• [Stored items from a collection]:
* * *
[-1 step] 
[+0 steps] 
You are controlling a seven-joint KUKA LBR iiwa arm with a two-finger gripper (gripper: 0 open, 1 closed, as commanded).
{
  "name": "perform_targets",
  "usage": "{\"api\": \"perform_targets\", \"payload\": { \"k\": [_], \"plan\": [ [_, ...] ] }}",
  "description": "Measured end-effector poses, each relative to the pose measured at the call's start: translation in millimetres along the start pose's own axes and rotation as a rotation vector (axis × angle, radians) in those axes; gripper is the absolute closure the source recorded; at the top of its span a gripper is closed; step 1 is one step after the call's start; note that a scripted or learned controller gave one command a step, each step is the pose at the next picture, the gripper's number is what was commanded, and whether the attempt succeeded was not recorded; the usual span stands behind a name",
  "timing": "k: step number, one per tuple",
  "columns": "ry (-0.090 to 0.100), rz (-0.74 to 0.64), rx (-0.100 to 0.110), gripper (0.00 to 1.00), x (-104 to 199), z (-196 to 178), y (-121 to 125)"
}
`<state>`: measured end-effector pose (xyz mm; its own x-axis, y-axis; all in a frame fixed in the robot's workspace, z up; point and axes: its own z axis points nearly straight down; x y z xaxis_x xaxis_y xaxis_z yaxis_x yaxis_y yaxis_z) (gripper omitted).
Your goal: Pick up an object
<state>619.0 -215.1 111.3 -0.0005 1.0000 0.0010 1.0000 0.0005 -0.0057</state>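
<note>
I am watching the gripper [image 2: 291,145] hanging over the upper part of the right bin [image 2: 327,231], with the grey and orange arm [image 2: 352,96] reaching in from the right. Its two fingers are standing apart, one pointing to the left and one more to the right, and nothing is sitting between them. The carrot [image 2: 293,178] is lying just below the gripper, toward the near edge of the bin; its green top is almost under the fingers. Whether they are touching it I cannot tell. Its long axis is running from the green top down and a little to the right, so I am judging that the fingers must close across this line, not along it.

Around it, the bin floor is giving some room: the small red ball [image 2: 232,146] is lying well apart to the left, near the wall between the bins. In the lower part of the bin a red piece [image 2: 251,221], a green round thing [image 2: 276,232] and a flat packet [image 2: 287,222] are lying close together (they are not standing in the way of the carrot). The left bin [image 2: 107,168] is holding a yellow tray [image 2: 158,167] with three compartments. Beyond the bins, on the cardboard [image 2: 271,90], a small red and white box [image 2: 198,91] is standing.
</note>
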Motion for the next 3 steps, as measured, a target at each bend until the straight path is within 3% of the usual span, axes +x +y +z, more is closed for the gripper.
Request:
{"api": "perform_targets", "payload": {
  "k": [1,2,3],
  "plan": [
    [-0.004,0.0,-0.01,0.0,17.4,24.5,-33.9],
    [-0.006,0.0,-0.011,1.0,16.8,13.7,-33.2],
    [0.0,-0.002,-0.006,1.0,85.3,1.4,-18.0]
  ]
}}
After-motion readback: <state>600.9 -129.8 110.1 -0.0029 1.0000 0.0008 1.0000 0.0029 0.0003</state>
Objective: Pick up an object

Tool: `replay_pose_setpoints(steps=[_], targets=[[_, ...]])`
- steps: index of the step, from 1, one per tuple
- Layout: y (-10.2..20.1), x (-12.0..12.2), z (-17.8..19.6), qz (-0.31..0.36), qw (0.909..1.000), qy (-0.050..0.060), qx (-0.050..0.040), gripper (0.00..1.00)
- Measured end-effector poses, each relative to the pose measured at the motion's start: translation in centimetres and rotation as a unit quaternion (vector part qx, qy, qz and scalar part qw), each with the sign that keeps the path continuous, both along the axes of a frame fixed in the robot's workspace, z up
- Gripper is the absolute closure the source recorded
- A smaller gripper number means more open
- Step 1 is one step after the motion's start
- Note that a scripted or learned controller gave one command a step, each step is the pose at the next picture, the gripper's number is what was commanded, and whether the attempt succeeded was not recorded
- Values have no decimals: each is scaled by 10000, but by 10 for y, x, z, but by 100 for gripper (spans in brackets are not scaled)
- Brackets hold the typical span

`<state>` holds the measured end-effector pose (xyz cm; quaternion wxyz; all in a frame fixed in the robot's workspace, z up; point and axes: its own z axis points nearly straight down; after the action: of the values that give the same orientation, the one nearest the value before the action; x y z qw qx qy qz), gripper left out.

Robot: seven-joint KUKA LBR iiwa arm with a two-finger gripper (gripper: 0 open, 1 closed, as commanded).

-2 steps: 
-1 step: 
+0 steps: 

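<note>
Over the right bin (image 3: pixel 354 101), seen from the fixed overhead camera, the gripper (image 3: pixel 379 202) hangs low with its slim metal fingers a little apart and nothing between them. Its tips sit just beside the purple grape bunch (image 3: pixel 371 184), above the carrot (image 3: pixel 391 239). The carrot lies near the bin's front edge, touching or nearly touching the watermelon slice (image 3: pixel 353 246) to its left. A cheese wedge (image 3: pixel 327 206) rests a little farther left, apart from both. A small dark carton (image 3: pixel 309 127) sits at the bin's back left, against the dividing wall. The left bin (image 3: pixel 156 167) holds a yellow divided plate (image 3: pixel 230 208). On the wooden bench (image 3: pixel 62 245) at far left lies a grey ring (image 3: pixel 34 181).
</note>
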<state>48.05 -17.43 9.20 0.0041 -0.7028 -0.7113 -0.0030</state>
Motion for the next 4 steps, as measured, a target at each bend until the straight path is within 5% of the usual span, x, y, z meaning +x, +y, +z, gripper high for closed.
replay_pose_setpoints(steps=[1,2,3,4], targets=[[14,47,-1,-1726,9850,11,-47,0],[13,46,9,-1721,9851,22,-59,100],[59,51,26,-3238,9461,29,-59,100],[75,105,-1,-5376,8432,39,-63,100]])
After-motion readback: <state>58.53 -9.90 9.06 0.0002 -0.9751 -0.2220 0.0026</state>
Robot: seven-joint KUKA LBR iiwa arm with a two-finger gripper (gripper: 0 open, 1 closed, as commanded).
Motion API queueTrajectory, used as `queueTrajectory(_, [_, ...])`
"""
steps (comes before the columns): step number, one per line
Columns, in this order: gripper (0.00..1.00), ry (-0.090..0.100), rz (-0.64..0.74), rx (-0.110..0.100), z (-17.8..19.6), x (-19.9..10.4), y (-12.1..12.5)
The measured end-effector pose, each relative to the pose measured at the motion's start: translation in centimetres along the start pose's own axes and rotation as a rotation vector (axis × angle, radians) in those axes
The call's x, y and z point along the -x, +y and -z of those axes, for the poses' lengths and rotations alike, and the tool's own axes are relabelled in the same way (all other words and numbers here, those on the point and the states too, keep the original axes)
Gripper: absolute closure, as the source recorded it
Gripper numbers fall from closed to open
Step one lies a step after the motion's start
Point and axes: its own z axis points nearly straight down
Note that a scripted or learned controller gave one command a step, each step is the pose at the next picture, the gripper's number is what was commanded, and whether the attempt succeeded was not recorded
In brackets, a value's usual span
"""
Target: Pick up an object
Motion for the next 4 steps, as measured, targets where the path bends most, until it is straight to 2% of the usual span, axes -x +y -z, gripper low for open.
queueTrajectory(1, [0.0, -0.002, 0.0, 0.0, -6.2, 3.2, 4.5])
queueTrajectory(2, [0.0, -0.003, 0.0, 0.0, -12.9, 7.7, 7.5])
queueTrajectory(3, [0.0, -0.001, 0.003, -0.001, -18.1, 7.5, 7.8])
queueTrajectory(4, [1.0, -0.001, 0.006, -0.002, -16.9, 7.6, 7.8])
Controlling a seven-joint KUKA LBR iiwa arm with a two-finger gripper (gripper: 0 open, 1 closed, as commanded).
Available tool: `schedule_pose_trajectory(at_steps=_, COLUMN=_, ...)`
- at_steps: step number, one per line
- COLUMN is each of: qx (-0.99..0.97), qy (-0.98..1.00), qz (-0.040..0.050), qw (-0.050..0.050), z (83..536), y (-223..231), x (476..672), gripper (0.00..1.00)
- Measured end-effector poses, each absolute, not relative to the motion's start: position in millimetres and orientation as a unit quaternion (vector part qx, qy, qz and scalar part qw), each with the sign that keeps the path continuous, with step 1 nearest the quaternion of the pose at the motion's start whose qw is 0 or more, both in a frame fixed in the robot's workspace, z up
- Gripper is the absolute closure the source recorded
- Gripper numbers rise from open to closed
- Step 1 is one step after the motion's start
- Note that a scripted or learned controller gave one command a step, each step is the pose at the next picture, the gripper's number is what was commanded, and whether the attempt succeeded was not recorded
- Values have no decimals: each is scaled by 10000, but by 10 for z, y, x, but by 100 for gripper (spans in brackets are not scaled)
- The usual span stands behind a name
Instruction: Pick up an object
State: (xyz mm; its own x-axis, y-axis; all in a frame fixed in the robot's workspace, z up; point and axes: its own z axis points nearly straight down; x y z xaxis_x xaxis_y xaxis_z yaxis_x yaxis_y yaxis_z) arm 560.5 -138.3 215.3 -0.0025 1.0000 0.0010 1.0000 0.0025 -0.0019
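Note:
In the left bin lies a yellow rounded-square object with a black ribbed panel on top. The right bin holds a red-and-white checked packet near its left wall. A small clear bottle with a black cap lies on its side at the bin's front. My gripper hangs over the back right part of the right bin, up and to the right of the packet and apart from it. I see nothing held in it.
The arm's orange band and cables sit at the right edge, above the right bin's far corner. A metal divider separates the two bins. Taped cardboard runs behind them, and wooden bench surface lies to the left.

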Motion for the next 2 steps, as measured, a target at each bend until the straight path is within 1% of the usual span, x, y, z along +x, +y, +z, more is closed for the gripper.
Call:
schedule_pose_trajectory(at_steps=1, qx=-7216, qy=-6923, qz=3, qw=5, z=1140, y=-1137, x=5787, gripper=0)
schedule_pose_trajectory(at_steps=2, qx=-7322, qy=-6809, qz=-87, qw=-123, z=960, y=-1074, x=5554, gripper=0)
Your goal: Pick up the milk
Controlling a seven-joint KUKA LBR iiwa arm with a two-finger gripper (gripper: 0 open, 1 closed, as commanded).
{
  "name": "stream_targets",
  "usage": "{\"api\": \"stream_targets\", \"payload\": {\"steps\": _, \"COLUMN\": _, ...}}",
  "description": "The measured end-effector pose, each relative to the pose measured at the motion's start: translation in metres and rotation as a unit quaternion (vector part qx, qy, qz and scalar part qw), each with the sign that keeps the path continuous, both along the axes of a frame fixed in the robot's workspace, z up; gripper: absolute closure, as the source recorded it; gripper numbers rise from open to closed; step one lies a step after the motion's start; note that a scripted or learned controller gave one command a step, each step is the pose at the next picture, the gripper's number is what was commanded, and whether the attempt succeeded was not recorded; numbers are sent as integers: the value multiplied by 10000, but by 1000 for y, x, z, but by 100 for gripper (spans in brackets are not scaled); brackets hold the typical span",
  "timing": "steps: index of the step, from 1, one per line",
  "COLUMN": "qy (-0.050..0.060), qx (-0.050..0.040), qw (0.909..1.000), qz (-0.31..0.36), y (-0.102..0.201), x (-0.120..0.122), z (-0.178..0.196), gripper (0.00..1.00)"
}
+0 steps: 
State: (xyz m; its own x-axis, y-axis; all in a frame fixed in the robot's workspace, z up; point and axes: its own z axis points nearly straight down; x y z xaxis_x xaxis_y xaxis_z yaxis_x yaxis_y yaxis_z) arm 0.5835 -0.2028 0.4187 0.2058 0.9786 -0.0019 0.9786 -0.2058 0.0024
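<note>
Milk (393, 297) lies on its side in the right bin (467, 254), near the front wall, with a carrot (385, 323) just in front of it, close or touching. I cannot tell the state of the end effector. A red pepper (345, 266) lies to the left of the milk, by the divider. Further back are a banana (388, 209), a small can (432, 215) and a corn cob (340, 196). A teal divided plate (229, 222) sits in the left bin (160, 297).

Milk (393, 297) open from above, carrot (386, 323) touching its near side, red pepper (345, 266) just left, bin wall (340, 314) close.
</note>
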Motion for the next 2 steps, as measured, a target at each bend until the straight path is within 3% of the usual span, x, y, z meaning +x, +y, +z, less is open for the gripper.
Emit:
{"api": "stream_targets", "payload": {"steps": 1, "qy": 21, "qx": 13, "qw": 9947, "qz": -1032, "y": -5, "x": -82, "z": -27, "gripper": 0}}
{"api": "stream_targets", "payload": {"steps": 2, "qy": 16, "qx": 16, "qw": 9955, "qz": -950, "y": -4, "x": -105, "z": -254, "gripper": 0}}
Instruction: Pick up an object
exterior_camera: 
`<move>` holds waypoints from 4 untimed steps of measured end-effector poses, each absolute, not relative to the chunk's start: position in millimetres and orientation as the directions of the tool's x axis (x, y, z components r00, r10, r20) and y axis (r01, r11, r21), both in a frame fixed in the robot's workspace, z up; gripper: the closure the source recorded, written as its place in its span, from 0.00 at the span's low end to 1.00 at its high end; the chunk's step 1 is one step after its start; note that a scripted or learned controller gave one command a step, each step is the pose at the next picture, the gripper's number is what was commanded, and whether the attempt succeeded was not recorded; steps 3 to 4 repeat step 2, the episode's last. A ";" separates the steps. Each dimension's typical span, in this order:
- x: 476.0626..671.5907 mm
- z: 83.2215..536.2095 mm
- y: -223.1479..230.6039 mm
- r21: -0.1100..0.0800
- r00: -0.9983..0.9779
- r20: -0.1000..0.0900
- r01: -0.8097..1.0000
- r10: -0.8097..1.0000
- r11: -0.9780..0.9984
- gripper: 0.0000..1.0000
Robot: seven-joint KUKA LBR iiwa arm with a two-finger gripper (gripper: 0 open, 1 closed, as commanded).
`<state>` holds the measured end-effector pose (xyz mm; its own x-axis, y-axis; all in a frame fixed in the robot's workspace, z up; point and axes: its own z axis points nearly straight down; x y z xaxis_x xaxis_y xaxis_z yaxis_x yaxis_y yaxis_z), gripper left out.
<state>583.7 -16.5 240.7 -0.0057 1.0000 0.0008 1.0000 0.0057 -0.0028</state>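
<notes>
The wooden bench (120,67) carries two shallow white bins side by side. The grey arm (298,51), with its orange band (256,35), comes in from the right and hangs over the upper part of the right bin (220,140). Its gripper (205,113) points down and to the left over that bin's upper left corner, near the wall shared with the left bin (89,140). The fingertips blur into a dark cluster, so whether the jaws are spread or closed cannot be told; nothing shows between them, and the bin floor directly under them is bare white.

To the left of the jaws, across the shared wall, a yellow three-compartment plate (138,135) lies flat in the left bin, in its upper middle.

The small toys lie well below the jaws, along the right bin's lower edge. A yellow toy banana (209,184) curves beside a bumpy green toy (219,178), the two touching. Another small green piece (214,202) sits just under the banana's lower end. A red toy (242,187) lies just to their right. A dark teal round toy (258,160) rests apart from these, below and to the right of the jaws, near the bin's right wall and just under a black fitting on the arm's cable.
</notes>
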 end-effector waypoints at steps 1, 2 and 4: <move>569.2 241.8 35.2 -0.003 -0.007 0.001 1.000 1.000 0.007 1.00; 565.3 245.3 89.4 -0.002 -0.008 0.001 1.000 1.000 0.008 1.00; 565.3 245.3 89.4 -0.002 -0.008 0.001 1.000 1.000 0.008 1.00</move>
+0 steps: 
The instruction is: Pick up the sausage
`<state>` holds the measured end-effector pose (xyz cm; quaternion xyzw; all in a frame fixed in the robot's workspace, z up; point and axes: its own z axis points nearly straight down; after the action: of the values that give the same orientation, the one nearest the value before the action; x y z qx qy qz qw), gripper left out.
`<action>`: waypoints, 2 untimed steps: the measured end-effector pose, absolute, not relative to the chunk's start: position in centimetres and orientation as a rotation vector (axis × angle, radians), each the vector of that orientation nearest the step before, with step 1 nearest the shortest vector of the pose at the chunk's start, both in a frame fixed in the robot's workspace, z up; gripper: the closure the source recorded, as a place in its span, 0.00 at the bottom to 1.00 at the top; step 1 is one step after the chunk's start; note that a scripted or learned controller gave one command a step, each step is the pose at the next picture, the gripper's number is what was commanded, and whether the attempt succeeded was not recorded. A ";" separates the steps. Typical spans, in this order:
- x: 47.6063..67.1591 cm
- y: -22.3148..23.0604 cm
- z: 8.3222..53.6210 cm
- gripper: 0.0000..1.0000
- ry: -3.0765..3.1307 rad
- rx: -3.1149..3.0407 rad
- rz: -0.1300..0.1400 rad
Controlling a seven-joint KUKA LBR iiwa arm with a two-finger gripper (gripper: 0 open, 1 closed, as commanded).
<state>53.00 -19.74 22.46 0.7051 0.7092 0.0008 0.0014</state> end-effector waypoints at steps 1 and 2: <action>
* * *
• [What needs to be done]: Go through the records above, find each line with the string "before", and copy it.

• [Reply to the task]:
`<state>` holds the measured end-effector pose (xyz cm; quaternion wxyz; all in a frame fixed in the robot's workspace, z up; point and axes: its own z axis points nearly straight down; after the action: of the values that give the same orientation, the one nearest the value before the action; x y z qw qx qy qz), gripper left out.
steps (comes before the columns): step number, one per line
`<state>` holds the measured end-effector pose (xyz cm; quaternion xyzw; all in a frame fixed in the robot's workspace, z up; point and axes: its own z axis points nearly straight down; after the action: of the values that give the same orientation, the one nearest the value before the action; x y z qx qy qz qw), gripper left out.
`<action>`: waypoints, 2 untimed steps: the measured end-effector pose, absolute, not relative to the chunk's start: position in centimetres and orientation as a rotation vector (axis × angle, radians), each the vector of that orientation nearest the step before, with step 1 nearest the shortest vector of the pose at the chunk's start, both in a frame fixed in the robot's workspace, z up; gripper: the closure the source recorded, as a place in its span, 0.00 at the bottom to 1.00 at the top; step 1 is one step after the chunk's start; note that a scripted or learned controller gave one command a step, each step is the pose at the next picture, the gripper's number is what was commanded, and whether the attempt succeeded was not recorded. A ";" separates the steps. Typical spans, in this order:

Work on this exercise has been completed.